Zeytin moruydu gece...
Asırlık kent, dağarcığına yeni yaşam tortularını dolduruyor an an.
Güneş biraz daha geç battı bugün.
Gündüzler uzuyor, ısındıkça havalar.
Isınan cisimlerin genleşmesi gibi .
Ayakkabı boyacılarıyla ünlü kentin, tekmil boyacıları boya sandıklarını son kez yoklayıp
eksiklerini tamamladılar.
Yelkenli marka cilâ kutularını sıkıca kapattılar.
Çocuklar...
Yurtlu çocuklar...
Kimsesiz,anasız babasız çocuklar.
Topluca ders odalarından çıktılar.
Ders çalıştılar.
Şakalaştılar,gülüştüler bir saat boyunca.
Nöbetçi öğretmen, sessizliği sağlamak için bağırdı, azarladı onları zaman zaman...
Mektup yazdı kimisi,kimisi defterinde kuruttuğu gülü kokladı.
Şiir yazanlar oldu özlemli, yarınlara...
Sevgiliye iki satır mektuplar yazıldı,kenarları çiçekli.
Sıcacık ana kucağı özleyenler oldu.
Yatma zamanı gelmişti şimdi...
Önceki her gece gibi ellerini,ayaklarını yıkayıp yattılar.
Grup grup ayrıldıkları odalarına çekilmişlerdi.
Bahar geceleri kendini sıcağa vurmuştu,kış ayazı yerine.
Kışlık yorganlar ağır geliyordu artık.
Çocuklar uyumadan önce her zamanki gibi olağan zıpırlıklarını yaptılar.
Güreştiler.
Yastıkları birbirlerine atıp yastık savaşı yaptılar.
Güçlü olanlar, küçüklerine kirli çoraplarını yıkattılar.
Sürgit kurallar sürdü gitti.
Nedim öğretmen,bir hortuma geçirdiği kızılcık sopasını tüm yatak odalarının kapısına üçer
kez vurdu.
Tüm çocuklar sustular.
Sustular,çünkü hortumlu kızılcık, dördüncü kez yeni tıraşlı başlarına inebilirdi.
Nöbet odasına inmeden önce üçüncü kattaki tüm lambaları söndürdü Nedim öğretmen.
Aralarında fısıldaşanlar da günün yorgunluğuyla bir süre sonra uyudular.
Nöbetçi öğretmen, gececi Mümin amcayı denetledikten sonra nöbet odasına geçti.
Koltuğa uzandı.
Cep radyosunu kulağına dayadı.
“Keşke o denli hızlı vurmasaydım.”diye düşündü.

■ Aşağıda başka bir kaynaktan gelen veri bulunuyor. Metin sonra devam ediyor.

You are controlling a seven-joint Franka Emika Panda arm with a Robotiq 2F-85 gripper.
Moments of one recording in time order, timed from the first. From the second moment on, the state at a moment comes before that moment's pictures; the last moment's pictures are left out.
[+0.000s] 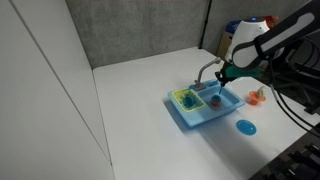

Konuşma uyarılarına uymakta geç kalınca çocuğa okkalı bir tokat patlatmıştı.
“Masaya çarpmasaydı burnu kanamayacaktı.”dedi.
Bu düşünce onu biraz rahatlatır gibi oldu.
Suçunun bir bölümünü masaya yüklemişti ya.
Yine de, onlarca kez pişmanlık duymuş olsa da,bu kez yine sinirlerine direnememesine kızdı.
“Fiziksel ceza kesinlikle yok.” demişti yuva müdürü,göreve başladığı ilk gün...
Müdürün sözleri yüzlerce kez çınladı kulağında.
Vicdanını hiçbir şey rahatlatmıyordu.
Gözyaşları,burnundan süzülen kana karışmış çocuğun yüzü yapıştı belleğine.
“Sen çok kötü bir insansın!”diye azarladı onu, içindeki iyi ben.
Düşünceleri,önceki gece evde yaşadıklarına aktı gitti hızla.
“Neden sürekli mutsuzum?”
...?
1
Yine kavga etmişlerdi,karısıyla.
Tam da sevişmelerinin ortasında.
Yere düşüp kırılmıştı tüm arzuları değerli bir vazo gibi...
Gözlerini yumdu,Nedim öğretmen,radyoda Zeki Müren söylüyordu.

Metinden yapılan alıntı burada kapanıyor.